A huge challenge for a red team is staying invisible to existing security. Bypassing detection tools and remaining undetected is crucial. Evasion measures help red teams reach their full testing capabilities, under-the-radar of existing security measures and exploit vulnerabilities, quietly.

Expansive and Evolving Attack Toolkit

Criminal attacks evolve, so red team attack simulations should too. There is an expansive attack horizon, and having a wide variety of emulated attack options is an absolute necessity. Payload generators that push antivirus evading malware, a hidden desktop that interact with a target’s desktop undetected, and deploying fake ransomware are some of the best tools a red team can utilize against a target.

Red Team Collaboration

Communication and real-time connections while using the same sessions is a key aspect in red teams. Sharing event logs and information helps them stay undetected from the host while they capture and download data.

Comprehensive Reporting

At the heart of red teaming is the post-attack reporting. The point of utilizing a red team is to learn where your organization’s vulnerabilities are and how you can improve your security and blue team efforts. Understandable, comprehensive reporting should easily show the “how, where, and when” anatomy of a red team cyberattack. Then the post-exploitation report can help an organization focus on remediation and security education aspects.

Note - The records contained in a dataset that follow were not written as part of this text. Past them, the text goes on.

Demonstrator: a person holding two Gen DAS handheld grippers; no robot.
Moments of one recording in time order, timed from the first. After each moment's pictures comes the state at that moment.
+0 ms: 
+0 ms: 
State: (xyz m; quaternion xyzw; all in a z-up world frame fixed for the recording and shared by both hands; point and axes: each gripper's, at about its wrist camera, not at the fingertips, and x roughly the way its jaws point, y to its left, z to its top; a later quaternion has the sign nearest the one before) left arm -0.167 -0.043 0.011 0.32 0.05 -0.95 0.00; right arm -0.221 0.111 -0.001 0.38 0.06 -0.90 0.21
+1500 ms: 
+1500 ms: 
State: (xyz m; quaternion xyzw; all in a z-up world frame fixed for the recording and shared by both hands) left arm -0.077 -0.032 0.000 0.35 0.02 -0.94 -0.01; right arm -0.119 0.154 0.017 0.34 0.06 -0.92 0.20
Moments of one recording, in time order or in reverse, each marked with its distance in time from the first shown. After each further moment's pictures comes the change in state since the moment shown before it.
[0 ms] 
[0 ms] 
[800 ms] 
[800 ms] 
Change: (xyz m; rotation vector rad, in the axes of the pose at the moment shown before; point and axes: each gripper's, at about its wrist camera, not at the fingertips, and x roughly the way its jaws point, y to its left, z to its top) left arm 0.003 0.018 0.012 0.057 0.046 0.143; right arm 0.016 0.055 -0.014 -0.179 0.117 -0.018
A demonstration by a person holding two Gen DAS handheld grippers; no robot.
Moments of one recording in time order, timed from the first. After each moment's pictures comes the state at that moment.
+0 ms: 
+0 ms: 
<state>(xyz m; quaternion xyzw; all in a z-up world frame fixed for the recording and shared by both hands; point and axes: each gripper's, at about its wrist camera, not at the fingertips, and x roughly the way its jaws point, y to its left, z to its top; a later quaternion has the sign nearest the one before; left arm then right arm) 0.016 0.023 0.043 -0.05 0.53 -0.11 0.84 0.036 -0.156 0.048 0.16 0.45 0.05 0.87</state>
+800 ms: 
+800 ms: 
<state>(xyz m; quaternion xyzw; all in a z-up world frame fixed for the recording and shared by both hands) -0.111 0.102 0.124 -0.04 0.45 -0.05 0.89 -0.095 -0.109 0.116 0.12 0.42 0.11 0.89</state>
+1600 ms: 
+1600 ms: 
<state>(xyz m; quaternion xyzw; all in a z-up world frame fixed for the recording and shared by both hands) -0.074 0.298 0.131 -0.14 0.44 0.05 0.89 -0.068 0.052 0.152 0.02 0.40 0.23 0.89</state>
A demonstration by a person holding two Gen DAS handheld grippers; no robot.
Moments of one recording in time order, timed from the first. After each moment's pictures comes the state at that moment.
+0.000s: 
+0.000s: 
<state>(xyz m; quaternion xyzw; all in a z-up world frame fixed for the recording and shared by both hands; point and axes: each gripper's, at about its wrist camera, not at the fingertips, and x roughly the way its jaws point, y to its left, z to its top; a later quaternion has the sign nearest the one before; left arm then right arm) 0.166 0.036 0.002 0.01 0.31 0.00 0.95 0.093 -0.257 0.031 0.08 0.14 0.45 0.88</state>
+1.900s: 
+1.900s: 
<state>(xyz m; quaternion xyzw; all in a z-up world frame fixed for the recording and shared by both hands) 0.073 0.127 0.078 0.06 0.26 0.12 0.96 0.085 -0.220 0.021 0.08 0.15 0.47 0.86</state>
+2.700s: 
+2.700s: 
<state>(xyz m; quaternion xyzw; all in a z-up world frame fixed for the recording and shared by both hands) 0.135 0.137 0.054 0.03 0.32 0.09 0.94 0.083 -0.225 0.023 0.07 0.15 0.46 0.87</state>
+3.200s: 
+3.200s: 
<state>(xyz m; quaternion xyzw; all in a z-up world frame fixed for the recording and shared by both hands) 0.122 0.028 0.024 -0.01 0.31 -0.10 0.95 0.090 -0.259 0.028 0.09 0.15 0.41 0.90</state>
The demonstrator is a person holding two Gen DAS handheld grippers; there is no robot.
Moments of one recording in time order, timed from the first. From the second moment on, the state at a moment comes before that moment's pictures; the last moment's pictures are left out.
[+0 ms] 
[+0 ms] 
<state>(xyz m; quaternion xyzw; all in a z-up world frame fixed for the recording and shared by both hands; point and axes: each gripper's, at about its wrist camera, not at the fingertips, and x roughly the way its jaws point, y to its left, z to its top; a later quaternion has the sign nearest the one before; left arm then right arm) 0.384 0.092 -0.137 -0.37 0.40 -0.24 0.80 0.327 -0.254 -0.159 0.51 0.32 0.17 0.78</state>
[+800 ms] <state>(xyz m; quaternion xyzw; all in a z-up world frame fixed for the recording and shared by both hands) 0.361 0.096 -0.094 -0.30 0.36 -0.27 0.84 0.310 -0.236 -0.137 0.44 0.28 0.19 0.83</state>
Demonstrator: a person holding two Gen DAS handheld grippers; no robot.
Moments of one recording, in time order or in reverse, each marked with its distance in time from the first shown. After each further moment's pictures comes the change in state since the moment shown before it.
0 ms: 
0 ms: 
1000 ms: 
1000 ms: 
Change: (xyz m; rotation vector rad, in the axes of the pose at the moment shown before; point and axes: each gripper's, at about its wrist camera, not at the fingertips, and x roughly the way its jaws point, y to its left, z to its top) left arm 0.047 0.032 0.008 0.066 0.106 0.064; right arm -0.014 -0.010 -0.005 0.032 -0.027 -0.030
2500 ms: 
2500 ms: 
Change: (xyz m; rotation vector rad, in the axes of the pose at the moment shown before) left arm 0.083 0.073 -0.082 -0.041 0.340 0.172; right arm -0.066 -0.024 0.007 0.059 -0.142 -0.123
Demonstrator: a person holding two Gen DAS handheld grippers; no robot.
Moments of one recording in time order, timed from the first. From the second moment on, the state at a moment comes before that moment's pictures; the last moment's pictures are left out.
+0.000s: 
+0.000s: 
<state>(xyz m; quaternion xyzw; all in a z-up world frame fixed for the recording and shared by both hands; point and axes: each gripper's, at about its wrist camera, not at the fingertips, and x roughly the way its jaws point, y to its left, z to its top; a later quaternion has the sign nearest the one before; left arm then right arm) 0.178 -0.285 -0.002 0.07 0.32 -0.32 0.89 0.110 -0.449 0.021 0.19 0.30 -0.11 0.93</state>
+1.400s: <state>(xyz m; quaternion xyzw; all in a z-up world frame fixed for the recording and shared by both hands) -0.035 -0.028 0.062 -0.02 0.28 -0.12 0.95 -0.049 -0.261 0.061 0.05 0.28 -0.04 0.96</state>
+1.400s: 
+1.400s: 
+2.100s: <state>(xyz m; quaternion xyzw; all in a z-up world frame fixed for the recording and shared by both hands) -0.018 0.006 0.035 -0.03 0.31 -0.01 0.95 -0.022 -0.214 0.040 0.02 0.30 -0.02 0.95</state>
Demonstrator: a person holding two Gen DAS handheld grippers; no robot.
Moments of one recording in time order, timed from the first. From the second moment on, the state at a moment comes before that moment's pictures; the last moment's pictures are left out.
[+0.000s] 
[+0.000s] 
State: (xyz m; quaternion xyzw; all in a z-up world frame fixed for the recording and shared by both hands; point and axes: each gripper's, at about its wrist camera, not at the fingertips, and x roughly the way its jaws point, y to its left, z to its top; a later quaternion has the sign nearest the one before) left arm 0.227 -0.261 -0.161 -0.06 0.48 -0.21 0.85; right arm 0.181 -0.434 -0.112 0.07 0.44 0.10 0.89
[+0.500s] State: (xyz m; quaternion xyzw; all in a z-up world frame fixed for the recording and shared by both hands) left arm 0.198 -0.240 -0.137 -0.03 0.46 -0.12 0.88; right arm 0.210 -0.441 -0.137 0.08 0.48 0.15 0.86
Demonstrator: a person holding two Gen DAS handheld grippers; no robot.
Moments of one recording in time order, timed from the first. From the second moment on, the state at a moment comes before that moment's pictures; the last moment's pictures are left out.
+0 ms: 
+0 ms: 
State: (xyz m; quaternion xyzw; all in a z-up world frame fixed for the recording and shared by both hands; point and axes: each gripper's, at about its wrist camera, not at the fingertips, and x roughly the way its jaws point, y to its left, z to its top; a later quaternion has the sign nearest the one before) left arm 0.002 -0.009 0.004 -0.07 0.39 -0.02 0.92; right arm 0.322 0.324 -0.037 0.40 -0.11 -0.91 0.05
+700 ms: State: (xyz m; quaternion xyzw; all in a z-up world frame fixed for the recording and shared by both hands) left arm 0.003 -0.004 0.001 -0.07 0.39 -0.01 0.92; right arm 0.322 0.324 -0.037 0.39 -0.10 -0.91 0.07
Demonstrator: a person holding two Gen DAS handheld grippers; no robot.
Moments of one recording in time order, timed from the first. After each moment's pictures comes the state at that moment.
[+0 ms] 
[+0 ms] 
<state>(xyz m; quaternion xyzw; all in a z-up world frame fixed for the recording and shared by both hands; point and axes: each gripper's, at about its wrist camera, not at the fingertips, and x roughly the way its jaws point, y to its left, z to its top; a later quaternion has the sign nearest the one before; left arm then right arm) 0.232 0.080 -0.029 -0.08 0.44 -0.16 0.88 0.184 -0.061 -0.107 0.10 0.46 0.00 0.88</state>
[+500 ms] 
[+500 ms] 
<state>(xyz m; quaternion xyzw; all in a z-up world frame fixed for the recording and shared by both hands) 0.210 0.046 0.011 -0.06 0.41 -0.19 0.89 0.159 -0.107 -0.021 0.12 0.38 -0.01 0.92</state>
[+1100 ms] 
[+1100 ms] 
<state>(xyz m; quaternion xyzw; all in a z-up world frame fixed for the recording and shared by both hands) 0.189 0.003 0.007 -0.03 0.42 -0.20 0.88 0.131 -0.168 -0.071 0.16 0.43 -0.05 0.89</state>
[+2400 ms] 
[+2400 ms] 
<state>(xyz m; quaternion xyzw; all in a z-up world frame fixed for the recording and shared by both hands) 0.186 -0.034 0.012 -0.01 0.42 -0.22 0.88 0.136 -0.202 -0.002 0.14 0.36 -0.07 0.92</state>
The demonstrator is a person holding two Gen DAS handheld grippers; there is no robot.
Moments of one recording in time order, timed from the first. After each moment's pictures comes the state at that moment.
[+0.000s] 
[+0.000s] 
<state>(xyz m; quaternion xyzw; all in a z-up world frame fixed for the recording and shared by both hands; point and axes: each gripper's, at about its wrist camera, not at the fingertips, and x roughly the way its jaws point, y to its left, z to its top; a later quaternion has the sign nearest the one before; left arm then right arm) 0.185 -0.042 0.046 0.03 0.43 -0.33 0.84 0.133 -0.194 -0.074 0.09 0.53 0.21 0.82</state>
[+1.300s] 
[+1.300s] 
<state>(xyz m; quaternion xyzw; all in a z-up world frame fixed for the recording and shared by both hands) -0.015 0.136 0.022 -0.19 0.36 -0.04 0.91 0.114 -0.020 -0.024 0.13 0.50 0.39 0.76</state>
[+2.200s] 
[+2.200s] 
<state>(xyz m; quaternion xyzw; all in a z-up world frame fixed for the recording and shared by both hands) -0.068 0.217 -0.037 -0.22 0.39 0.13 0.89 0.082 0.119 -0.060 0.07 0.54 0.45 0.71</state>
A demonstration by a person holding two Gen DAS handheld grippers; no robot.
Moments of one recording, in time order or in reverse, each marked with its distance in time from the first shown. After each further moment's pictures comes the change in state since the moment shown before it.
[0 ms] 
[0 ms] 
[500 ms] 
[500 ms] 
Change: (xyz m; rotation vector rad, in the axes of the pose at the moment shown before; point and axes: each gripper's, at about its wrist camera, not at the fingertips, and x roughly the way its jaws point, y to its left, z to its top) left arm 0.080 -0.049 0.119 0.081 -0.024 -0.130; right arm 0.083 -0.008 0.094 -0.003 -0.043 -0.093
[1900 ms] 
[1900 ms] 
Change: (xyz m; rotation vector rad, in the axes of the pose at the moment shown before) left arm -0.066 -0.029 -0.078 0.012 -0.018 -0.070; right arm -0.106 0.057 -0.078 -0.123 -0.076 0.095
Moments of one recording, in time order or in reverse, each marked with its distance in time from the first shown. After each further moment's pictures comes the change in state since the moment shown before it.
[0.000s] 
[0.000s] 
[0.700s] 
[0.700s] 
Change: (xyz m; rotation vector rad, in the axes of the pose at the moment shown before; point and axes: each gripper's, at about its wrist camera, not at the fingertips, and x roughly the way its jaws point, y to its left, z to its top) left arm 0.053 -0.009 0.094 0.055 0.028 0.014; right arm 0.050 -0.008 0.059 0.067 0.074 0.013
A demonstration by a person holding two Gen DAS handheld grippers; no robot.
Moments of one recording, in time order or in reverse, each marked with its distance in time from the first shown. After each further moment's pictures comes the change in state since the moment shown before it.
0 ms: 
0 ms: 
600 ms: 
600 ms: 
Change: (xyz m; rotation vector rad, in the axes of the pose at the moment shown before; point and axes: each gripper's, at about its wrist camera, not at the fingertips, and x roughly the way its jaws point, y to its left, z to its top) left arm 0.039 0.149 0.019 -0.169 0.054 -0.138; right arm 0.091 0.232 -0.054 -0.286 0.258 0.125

The Role of Threat Emulation Software and Red Teaming

The right security red team needs the right toolset to maximize its effort and effectiveness. Threat emulation tools are necessary for red teams. Emulating attack tactics and techniques, quietly and for a long-term, can help red teamers embed a threat into an IT network.

Cobalt Strike can change network indicators and emulate different malware. It can quietly embed a red team within a company’s cybersecurity and can silently evade a blue team. Plus, it has a solid social engineering process that lets a red team collaborate efforts.

After a simulated attack, reports are generated and designed to aid in blue team training. Post-attack reviews should be used to help IT professionals prepare for a real attack. Red teams should be a trusted partner in the cycle of improving your organizational cybersecurity. It’s not enough to implement security features and teams without testing them and improving upon those processes.